◆ PROBLEM:
Could you copy each line of the listing that holds "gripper"?

◆ DATA SEGMENT:
========================

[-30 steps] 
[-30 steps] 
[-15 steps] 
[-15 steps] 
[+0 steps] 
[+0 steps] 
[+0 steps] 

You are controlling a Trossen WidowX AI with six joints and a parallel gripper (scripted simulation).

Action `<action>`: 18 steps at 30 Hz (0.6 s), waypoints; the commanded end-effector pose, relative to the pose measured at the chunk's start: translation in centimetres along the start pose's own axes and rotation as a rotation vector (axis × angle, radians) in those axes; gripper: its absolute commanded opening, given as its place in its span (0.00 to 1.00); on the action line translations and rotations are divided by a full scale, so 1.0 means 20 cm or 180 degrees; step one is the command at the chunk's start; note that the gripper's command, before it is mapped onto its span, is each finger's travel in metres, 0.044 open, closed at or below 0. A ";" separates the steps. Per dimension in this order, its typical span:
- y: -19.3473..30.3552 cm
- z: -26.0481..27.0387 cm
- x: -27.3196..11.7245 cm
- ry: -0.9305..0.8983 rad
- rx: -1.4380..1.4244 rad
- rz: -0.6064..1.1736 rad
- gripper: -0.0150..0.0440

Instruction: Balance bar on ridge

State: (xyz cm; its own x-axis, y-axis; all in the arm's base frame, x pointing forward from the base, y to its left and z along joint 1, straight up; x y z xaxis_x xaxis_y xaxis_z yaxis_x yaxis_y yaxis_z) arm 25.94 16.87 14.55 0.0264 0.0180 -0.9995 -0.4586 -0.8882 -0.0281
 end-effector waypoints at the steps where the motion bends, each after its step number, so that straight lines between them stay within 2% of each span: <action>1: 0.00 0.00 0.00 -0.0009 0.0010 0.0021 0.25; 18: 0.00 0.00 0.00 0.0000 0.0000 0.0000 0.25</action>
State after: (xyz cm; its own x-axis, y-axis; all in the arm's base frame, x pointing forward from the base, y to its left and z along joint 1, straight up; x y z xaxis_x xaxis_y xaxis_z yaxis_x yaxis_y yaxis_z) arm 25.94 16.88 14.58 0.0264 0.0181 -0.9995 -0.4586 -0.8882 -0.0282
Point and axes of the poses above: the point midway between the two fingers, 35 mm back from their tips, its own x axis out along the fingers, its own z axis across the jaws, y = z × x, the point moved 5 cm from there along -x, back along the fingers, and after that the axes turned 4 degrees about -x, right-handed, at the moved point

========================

◆ ANSWER TO THE PROBLEM:
You are controlling a Trossen WidowX AI with six joints and a parallel gripper (scripted simulation).
Action `<action>`: 18 steps at 30 Hz (0.6 s), waypoints; the commanded end-effector pose, relative to the pose measured at the chunk's start: translation in centimetres along the start pose's own axes and rotation as a rotation vector (axis × angle, radians) in those axes; gripper: its absolute commanded opening, given as its place in its span (0.00 to 1.00); on the action line translations and rotations are divided by a full scale, so 1.0 means 20 cm or 180 degrees; step one is the command at the chunk's start; note that the gripper's command, before it is mapped onto its span, is each finger's travel in metres, 0.044 open, closed at or below 0. A ";" separates the steps. Per dimension in this order, its typical span:
- gripper: -0.0150..0.0440

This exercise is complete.